Source: AB Investment Opportunity Investor Presentation

The attractive yield has been well-covered on Seeking Alpha – the latest $0.69/share distribution equates to a ~9% annualized yield, which makes AB a compelling bond proxy in the current low rate environment. But not only do I see the dividend as sustainable, I also see an upward bias given the 3Q AUM strength and the potential for margin expansion in the coming years. During the quarter, AB also repurchased ~0.3m shares for $7m, bringing the total annualized yield (dividend + buybacks) to ~11%. Based on the current market cap, I see the total yield rising to ~14% by FY22 assuming status quo.

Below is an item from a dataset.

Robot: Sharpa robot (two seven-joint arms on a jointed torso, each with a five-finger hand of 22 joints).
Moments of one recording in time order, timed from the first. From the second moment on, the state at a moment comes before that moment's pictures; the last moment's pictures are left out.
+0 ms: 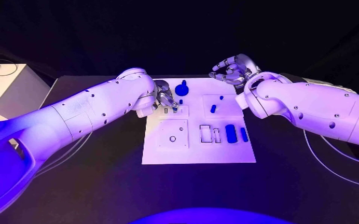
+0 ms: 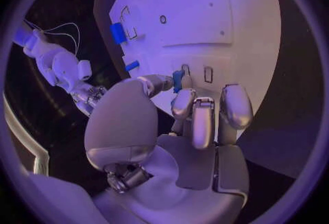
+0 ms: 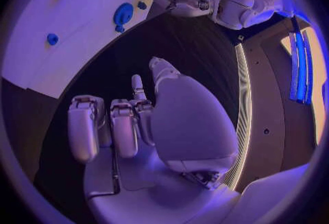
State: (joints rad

Source: Company Filings, Author’s Est

Many Ways to Win with AB

Overall, I like AB given its resilient flows, margin expansion potential, and alternative-driven growth outlook. Plus, the current ~11% total yield (buybacks + distribution) could quite easily rise to ~14% by FY22, in my view, making AB a very attractive bond proxy. Lastly, the MLP structure could also be an advantage under a Biden administration, with less potential tax leakage in a rising corporate tax rate scenario. Key downside risks include weaker fund performance, a decline in net flows, and the outsized fixed income exposure.

Disclosure: I/we have no positions in any stocks mentioned, and no plans to initiate any positions within the next 72 hours. I wrote this article myself, and it expresses my own opinions. I am not receiving compensation for it (other than from Seeking Alpha). I have no business relationship with any company whose stock is mentioned in this article.